→ Directions
Copy without pictures. Please restate each line of the listing exactly.

→ Dataset content

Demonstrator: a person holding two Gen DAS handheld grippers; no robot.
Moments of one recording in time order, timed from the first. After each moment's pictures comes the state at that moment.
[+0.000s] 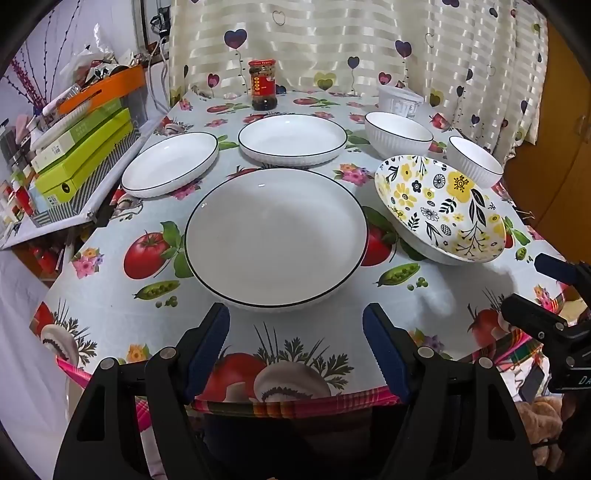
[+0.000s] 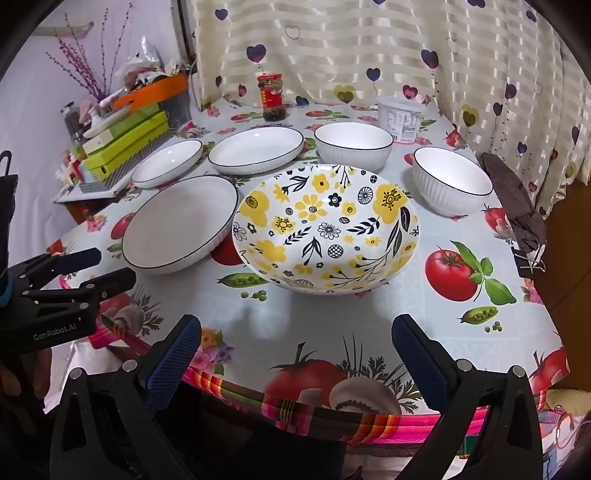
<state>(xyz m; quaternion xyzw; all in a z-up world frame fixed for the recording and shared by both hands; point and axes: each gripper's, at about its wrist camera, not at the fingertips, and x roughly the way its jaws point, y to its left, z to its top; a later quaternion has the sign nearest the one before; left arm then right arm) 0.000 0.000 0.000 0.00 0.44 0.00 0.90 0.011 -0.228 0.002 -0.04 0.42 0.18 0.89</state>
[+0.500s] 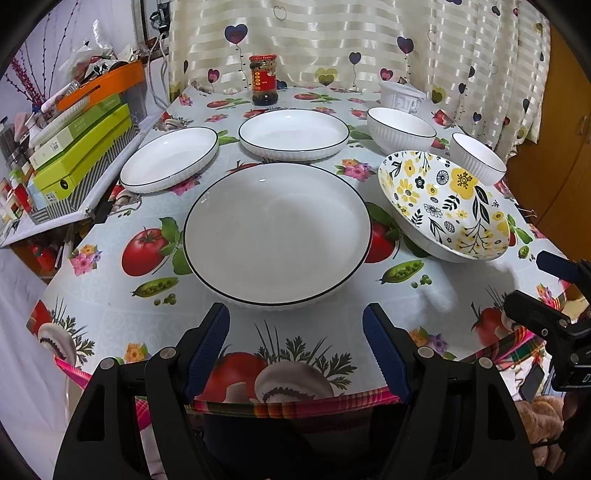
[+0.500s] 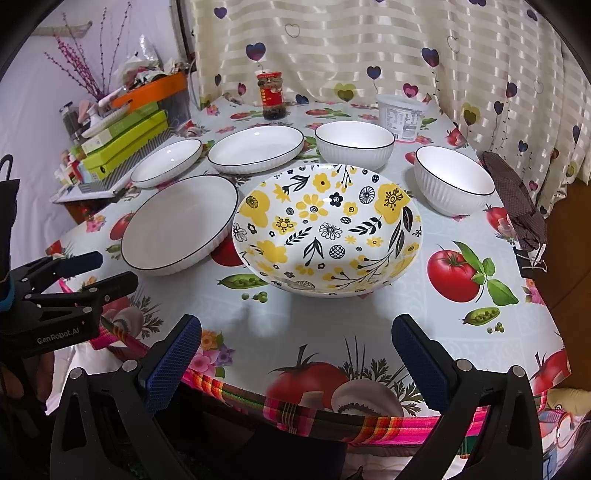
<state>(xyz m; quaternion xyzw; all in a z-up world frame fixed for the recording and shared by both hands) 0.003 0.002 -0.004 -0.01 0.44 0.00 0.90 0.014 -0.227 0.002 -0.04 0.42 0.18 0.89</state>
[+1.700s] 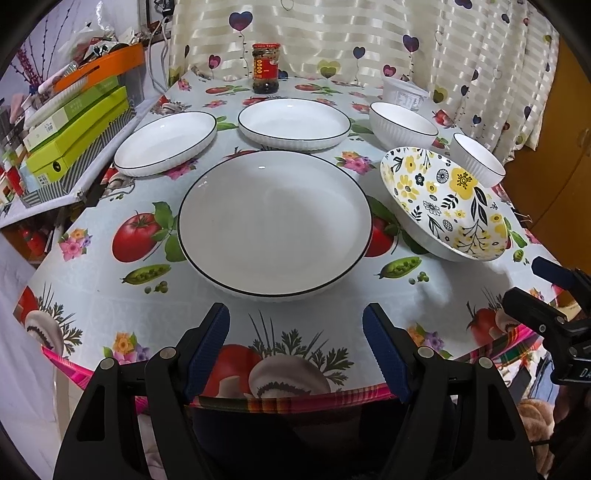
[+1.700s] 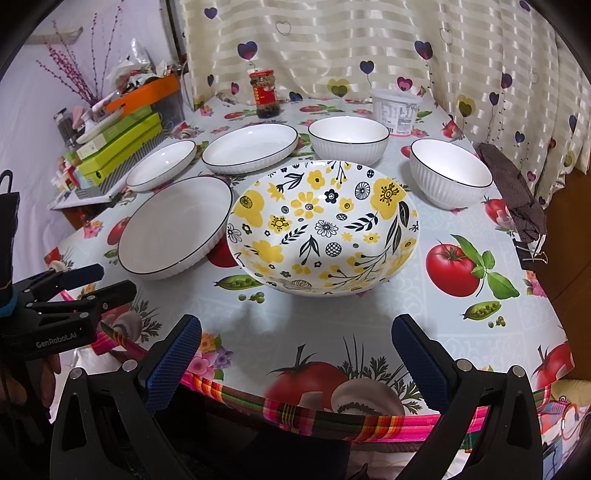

→ Your solution
Demonstrator: a person holding two Gen DAS handheld grippers; no robot.
Moments of one recording in time order, timed from the first. After each moment's pictures comes the state at that moment.
[+0.000s] 
[+0.000s] 
<state>(xyz m; quaternion xyzw; all in a z-up world frame fixed for the recording and shared by both hands; point and axes: each gripper's, at about its wrist camera, not at the fingertips, and x roughly the way its jaws point, y to its left, z to its top; a later quaternion has the sign nearest the one before; left arm then right arm) 0.000 0.000 0.000 0.00 0.44 0.00 0.90 0.011 -0.228 0.002 -0.04 0.42 0.18 0.89</state>
[+0.500s] 
[+0.500s] 
<state>(xyz m; quaternion xyzw; all in a z-up world frame fixed for the recording and shared by both hands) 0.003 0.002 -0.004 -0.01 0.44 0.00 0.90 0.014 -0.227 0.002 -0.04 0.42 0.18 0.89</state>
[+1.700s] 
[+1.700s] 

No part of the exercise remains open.